Given the aforementioned conclusions, this Court maintains the following:
According to the Tenth Schedule’s Paragraph 2(1)(a), the five MLAs in question are no longer eligible to serve;

Since there is no proof of a merger between HJC-BL and INC, the defense of a legitimate merger under paragraph 4 is not applicable;

The Speaker’s decision is overturned and annulled due to its arbitrary, unlawful, and unconstitutional nature;

Within four weeks of the date of this order, the Speaker is instructed to reexamine the disqualification petition in compliance with the law and in light of this ruling.

REASONING

The Court clarified that a merger between two political parties—rather than just between groups of lawmakers—is required by Paragraph 4. The HJC-BL and INC did not unite as a result of a few MLAs changing their allegiance. Furthermore, until there was a parallel party-level merger, the two-thirds support that the departing MLAs claimed within the legislative party could not validate the action.

It was determined that the Speaker’s order could not be upheld under the constitution.

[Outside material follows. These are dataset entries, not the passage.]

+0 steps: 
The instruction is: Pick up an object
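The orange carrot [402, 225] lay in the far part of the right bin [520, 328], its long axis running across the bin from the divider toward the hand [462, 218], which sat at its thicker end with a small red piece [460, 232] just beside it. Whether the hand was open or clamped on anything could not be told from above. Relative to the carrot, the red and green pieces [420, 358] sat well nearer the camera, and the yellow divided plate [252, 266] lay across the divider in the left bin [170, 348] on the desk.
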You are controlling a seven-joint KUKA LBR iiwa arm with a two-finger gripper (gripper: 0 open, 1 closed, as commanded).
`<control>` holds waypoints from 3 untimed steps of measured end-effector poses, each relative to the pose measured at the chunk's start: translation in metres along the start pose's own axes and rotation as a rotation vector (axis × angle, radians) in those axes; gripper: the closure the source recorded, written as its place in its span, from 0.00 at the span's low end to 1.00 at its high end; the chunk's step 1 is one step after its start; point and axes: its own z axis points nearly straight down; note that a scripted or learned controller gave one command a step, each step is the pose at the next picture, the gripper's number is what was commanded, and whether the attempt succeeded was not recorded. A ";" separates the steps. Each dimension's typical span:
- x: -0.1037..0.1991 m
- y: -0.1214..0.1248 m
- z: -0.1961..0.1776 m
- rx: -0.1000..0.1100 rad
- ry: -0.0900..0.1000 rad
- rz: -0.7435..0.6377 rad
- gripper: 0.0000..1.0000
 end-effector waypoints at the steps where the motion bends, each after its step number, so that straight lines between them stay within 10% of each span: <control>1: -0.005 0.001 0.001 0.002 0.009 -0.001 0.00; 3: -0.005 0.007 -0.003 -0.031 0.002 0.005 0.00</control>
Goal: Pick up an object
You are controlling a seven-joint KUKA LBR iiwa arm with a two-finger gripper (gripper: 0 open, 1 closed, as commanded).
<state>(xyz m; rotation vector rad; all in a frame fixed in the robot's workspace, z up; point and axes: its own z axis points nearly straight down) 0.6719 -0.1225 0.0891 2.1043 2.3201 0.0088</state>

In order to avoid arbitrary decisions and preserve democratic principles, the ruling reiterated that the Speaker’s authority, albeit being quasi-judicial, is subject to constitutional examination.

CONCLUSION

This case marks a critical turning point in the interpretation of the Constitution’s Tenth Schedule. The anti-defection law’s goal of preventing political defection and upholding the integrity of the electoral mandate is reaffirmed. The ruling confirms that the Speaker’s actions are subject to judicial review, particularly when they violate the morality of the constitution or are founded on an incorrect interpretation of party mergers. It also makes a strong statement about the constitutional role of courts in upholding democratic integrity and political accountability.